*** PROVIDED MATERIAL Section Begins ***
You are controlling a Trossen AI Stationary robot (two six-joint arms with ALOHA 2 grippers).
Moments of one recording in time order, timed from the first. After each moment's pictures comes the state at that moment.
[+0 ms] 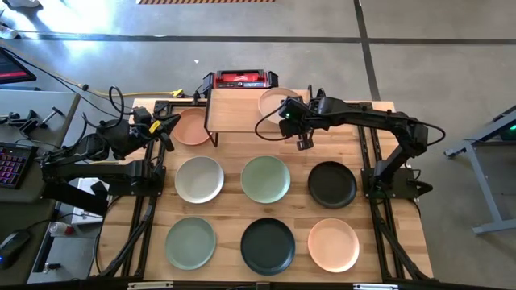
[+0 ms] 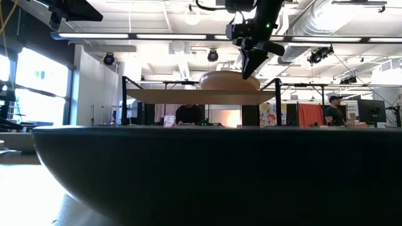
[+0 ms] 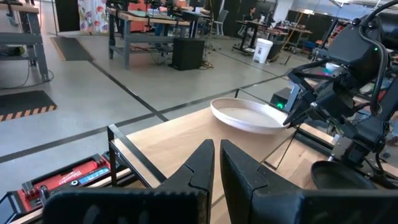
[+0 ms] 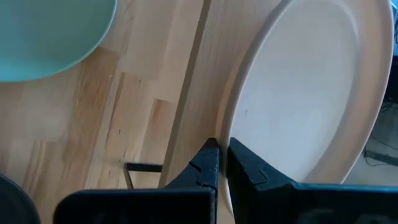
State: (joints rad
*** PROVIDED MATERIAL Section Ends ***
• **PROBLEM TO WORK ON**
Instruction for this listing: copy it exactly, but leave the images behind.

• **SOLUTION FOR THIS EXERCISE**
You are controlling a Trossen AI Stationary robot (two six-joint arms with ALOHA 2 grippers).
Moments of one recording in time order, timed from the first. After each moment's pictures comes the state at that moment.
[+0 ms] 
[+0 ms] 
[+0 ms] 
[+0 ms] 
State: (joints rad

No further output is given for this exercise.